Порадовавшись тому, что все так расчудесно уладилось, Дирвен остаток дня увлеченно возился с артефактами. Даже не стал интересоваться, чем закончился общественный суд: это не его ответственность, у Властелина Сонхи найдутся дела поважнее.

После ужина отправился к Щуке, но та недомогала, поэтому он по-быстрому отымел доставленную из борделя девку и устроился спать в гамаке в Королевском Штабе. Перед этим послал в крухутакову задницу привязавшихся в коридоре придворных чиновников с их сметами-бюджетами, доходчиво объяснив, что он им не придурок-счетовод, а король, и с этой ерундой пусть Чавдо разбирается.

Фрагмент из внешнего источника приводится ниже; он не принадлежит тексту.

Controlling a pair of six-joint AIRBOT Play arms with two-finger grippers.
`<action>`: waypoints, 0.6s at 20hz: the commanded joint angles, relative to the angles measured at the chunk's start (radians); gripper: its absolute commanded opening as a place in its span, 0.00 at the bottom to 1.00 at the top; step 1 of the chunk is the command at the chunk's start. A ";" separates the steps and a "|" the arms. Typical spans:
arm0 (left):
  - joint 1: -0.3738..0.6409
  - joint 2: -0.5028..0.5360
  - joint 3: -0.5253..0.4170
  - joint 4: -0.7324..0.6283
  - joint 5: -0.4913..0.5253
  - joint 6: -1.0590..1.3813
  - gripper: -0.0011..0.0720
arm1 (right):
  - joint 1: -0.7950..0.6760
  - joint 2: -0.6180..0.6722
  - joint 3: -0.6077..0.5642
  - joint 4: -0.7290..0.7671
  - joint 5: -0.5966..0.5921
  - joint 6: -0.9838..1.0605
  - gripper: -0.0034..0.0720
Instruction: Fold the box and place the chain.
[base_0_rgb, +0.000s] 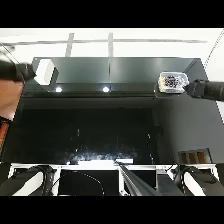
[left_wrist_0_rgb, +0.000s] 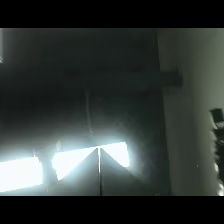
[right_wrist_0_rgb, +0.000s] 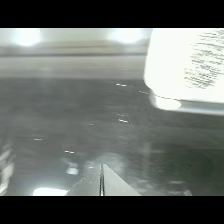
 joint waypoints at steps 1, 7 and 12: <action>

Не спалось. На краю стола волшебный светильник в виде кораблика плыл по водам ночи в шаре уютного золотистого сияния. Поблескивали в полумраке дремлющие зеркала, бронзовый обод громадного глобуса, чернильница в виде головы чворка. За стеклами шкафов тлеющими звездочками мерцали артефакты. Дирвен мысленным приказом погасил свет, и комната погрузилась в темень.

Все равно не спалось. Казалось, кроме него здесь есть кто-то еще. В конце концов не выдержал, и все лампы разом вспыхнули: ну, разумеется, никого! А мерещится, что есть…

Опять потушил свет, и сразу вернулось ощущение чужого присутствия. Как в детстве, когда в темноте под кроватью будто бы кто-то прятался, хотя никого там быть не могло: мама покупала дешевые обереги, и он просил эти штуковины защитить его и от зловредных гнупи, и от людоедки-тухурвы, и от других обитателей опасных домашних потемок. Ясное дело, амулеты его слушались – хотя тогда он об этом еще не знал – и работали не хуже, чем их элитные аналоги, изготовленные для богатых заказчиков. А теперь он Повелитель Артефактов, король Ларвезы и колоний, Властелин Сонхи, он по праву владеет Наследием Заввы, и никто не в силах ему противостоять, даже хваленая Наипервейшая Сволочь! Но кто-то здесь есть. Чуть слышный шелковистый шелест, почти беззвучный вздох.